- Exercise brief
Copy all of the data below without altering a single line.

- Collected data
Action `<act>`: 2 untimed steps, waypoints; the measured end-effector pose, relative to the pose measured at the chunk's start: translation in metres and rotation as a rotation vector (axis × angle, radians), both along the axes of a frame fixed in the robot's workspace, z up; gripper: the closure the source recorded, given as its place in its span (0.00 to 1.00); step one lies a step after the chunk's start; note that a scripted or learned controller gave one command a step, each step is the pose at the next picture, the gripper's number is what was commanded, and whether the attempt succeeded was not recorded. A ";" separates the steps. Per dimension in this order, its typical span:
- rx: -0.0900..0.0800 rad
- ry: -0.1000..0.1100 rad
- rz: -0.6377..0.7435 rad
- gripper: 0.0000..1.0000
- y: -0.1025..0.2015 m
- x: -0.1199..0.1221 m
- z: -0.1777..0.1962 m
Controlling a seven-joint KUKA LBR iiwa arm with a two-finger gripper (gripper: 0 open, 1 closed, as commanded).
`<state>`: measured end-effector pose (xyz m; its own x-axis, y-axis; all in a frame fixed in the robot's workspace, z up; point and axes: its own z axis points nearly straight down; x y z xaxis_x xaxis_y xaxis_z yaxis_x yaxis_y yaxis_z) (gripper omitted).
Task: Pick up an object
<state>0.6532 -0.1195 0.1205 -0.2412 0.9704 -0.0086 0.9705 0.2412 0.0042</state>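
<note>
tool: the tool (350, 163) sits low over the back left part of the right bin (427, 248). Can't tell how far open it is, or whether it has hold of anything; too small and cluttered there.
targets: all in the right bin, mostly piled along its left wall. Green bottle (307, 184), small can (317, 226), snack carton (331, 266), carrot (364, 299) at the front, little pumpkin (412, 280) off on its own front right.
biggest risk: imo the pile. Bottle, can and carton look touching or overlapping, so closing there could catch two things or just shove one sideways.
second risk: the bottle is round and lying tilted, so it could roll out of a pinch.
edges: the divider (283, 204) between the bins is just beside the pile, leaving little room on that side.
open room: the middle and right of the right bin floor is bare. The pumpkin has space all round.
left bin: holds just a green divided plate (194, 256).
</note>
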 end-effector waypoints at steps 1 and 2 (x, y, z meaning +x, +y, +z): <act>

- Answer section
Action `<act>`: 2 untimed steps, waypoints; the measured end-effector pose, relative to the pose measured at the chunk's start: translation in metres and rotation as a rotation vector (axis × angle, radians), both along the axes of a frame fixed in the robot's workspace, z up; gripper: the closure the source recorded, given as its place in its span (0.00 to 1.00); step one lies a step after the chunk's start; note that a scripted or learned controller gave one command a step, each step is the pose at the next picture, the gripper's number is what was commanded, and whether the attempt succeeded was not recorded. A ";" separates the steps. Per dimension in this order, its typical span:
- rx: -0.0900..0.0800 rad
- ry: -0.1000..0.1100 rad
- rz: -0.6377..0.7435 rad
- gripper: 0.0000..1.0000
- y: -0.1025..0.2015 m
- x: -0.1199..0.1221 m
- z: -0.1777..0.1962 m
Controlling a seven-joint KUKA LBR iiwa arm with a two-finger gripper (gripper: 0 open, 1 closed, as commanded).
`<state>`: measured end-effector pose (xyz m; its own x-axis, y-axis; all in a frame fixed in the robot's workspace, z up; point and axes: its own z axis points nearly straight down; x y z xaxis_x xaxis_y xaxis_z yaxis_x yaxis_y yaxis_z) (gripper omitted).
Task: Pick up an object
<state>0.6532 -0.1195 0.1205 -0.2412 0.9704 -0.0086 0.9705 0.2412 0.0042</state>
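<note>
tool: the tool (350, 163) sits low over the back left part of the right bin (427, 248). Can't tell how far open it is, or whether it has hold of anything; too small and cluttered there.
targets: all in the right bin, mostly piled along its left wall. Green bottle (307, 184), small can (317, 226), snack carton (331, 266), carrot (364, 299) at the front, little pumpkin (412, 280) off on its own front right.
biggest risk: imo the pile. Bottle, can and carton look touching or overlapping, so closing there could catch two things or just shove one sideways.
second risk: the bottle is round and lying tilted, so it could roll out of a pinch.
edges: the divider (283, 204) between the bins is just beside the pile, leaving little room on that side.
open room: the middle and right of the right bin floor is bare. The pumpkin has space all round.
left bin: holds just a green divided plate (194, 256).
</note>
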 end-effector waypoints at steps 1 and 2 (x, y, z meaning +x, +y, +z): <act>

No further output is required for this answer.